Eduardo Schürrle

Personal information
- Full name: Eduardo Ferreira Soares
- Date of birth: 17 August 2001 (age 24)
- Place of birth: Braga, Portugal
- Height: 1.73 m (5 ft 8 in)
- Position: Midfielder

Youth career
- 2010–2014: ADC Aveleda
- 2014–2019: Braga

Senior career*
- Years: Team / Apps / (Gls)
- 2019–2023: Braga B / 67 / (16)
- 2021–2023: Braga / 1 / (0)
- 2022–2023: → Trofense (loan) / 12 / (0)
- 2023–2025: Oliveirense / 36 / (2)

International career^{‡}
- 2017: Portugal U16 / 2 / (0)
- 2018–2019: Portugal U18 / 9 / (2)
- 2019: Portugal U19 / 6 / (0)

= Eduardo Schürrle =

Portuguese footballer

Eduardo Ferreira Soares (born 17 August 2001), known as Eduardo Schürrle, is a Portuguese professional footballer who plays as a midfielder.

==Professional career==
Schürrle is a product of the youth academies of ADC Aveleda and Braga. On 20 December 2017, he signed his first professional contract with Braga. He made his professional debut for Braga as a late sub in a 6–0 Primeira Liga win over Arouca on 30 December 2021.

On 19 August 2022, Braga announced that Schürrle would be sent on a season-long loan to Liga Portugal 2 side Trofense.

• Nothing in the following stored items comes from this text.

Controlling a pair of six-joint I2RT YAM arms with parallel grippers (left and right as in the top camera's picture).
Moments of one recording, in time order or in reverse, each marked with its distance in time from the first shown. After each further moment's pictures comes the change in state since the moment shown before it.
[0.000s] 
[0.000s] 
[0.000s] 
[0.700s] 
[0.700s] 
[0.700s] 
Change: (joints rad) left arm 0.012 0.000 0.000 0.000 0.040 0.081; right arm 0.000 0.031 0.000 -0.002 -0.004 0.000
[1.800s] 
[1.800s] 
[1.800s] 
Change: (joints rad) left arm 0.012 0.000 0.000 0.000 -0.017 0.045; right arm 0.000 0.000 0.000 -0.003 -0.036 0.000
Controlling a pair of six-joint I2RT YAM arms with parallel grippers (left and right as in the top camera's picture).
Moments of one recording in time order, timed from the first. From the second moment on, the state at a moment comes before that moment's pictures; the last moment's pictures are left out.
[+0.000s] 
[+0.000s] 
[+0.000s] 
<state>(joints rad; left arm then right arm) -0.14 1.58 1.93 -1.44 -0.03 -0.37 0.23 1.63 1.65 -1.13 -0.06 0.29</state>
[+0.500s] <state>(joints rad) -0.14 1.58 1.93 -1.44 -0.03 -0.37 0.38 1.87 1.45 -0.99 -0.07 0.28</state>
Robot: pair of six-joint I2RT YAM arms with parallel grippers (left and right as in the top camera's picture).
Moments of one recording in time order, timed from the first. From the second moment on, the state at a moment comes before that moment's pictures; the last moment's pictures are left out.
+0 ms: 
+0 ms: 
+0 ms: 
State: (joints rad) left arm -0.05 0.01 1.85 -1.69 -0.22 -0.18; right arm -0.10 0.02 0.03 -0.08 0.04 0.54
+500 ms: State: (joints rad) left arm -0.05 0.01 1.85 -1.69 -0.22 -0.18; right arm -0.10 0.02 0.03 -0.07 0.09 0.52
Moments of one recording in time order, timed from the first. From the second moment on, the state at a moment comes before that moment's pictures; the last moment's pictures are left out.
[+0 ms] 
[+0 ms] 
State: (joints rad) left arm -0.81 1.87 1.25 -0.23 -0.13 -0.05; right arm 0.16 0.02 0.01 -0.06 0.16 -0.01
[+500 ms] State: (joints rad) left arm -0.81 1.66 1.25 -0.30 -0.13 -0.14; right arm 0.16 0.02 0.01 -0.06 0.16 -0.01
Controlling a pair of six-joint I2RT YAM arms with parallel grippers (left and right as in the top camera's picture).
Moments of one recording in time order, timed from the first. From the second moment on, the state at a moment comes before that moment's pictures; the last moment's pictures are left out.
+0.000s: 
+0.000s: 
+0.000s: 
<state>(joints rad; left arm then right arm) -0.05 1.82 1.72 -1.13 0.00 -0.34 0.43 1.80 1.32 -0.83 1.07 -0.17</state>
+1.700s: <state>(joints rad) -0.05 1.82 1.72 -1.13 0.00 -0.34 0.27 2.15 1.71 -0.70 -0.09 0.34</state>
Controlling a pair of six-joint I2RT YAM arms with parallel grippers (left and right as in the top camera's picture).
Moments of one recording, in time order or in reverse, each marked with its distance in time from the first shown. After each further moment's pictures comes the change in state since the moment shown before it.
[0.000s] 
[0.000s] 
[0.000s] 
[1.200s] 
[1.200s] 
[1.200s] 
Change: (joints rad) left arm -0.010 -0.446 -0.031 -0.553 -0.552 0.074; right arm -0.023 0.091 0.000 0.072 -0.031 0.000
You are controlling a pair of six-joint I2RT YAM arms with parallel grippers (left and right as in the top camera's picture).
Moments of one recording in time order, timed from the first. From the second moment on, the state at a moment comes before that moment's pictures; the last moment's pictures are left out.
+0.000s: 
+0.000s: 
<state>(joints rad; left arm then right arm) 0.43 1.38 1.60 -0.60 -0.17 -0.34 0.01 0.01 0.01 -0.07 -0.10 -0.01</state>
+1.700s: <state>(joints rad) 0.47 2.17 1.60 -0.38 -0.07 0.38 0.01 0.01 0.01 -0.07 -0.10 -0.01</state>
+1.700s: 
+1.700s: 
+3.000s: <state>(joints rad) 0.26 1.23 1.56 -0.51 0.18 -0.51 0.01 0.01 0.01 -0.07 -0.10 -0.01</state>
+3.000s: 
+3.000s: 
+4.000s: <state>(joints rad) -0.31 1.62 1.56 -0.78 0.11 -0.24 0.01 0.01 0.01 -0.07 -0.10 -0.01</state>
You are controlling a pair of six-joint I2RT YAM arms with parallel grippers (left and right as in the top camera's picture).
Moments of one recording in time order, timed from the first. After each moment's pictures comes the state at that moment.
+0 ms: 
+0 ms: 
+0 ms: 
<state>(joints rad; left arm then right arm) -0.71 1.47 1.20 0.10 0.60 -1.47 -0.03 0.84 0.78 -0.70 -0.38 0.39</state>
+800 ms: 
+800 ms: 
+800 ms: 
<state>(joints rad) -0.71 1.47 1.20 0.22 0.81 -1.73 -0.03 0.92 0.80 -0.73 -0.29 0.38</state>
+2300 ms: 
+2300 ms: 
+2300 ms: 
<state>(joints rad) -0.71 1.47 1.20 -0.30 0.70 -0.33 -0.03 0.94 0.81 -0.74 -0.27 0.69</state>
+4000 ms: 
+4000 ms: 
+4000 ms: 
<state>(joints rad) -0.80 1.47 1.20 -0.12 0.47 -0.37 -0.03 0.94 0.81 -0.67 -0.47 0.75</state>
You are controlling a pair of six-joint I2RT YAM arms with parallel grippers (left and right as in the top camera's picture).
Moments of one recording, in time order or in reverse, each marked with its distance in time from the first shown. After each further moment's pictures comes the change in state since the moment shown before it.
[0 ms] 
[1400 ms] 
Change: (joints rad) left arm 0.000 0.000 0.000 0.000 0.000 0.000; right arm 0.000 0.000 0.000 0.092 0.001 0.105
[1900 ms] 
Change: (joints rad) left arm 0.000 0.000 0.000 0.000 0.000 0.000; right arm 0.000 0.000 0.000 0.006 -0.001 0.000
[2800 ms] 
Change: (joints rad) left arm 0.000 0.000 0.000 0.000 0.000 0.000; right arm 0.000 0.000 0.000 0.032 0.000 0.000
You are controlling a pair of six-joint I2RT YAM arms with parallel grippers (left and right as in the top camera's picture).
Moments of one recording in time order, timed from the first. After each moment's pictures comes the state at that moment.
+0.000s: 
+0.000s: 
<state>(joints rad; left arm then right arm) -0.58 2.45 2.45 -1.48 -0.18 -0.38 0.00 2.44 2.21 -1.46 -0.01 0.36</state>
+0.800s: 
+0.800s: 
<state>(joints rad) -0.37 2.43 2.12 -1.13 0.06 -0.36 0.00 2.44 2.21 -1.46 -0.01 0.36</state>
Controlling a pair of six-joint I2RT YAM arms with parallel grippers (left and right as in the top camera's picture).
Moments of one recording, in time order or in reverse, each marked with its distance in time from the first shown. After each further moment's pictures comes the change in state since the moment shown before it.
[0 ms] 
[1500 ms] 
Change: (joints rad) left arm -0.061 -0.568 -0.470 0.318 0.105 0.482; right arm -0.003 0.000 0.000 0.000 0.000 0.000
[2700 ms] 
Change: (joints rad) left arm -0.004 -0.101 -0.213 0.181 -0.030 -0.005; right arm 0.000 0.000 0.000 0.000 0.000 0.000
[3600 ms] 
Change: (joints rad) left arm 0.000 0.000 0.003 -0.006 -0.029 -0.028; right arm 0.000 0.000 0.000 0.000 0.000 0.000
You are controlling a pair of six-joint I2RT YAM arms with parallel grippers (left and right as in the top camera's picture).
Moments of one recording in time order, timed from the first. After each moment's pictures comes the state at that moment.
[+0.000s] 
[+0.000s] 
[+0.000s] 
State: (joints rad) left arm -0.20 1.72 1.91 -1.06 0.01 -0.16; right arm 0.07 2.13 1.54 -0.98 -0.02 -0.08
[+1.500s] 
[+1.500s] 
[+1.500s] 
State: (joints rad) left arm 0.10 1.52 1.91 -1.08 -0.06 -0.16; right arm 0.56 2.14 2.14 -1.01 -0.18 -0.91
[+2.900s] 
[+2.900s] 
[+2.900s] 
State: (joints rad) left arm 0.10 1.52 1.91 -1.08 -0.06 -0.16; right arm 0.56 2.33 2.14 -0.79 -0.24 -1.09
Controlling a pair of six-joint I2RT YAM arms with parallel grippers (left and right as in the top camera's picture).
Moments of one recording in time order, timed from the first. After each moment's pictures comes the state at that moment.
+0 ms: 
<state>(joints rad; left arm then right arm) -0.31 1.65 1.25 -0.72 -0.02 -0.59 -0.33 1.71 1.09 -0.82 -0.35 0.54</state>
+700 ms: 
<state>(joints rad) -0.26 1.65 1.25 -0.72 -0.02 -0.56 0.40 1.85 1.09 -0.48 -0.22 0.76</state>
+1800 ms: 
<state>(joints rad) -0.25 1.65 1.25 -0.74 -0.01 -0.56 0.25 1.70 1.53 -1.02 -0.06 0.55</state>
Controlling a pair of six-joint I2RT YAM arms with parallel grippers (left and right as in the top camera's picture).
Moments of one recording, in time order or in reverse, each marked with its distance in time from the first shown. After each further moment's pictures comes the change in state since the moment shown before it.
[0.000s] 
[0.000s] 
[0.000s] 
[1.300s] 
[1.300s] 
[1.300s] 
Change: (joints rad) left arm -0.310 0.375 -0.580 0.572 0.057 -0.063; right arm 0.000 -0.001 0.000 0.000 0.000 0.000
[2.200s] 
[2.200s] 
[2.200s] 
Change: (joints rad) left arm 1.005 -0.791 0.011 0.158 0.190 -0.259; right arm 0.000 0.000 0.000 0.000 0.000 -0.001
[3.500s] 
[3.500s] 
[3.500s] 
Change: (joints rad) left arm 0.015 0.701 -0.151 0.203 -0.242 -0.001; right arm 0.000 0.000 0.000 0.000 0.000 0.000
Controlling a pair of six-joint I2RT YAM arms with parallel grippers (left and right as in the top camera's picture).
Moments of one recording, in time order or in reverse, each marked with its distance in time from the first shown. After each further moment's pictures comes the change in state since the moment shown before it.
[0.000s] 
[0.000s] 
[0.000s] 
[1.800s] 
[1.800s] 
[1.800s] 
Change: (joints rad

On 8 July 2023, Schürrle signed for Liga Portugal 2 side Oliveirense on a permanent deal, with Braga keeping 50% of the player's economic rights.

==International career==
Schürrle is a youth international for Portugal, having represented the Portugal U16s, U18s, and U19s.

==Personal life==
When he first joined Braga, there was another footballer named Eduardo and to differentiate he got his nickname Schürrle; his manager noted his physical resemblance to the German footballer André Schürrle.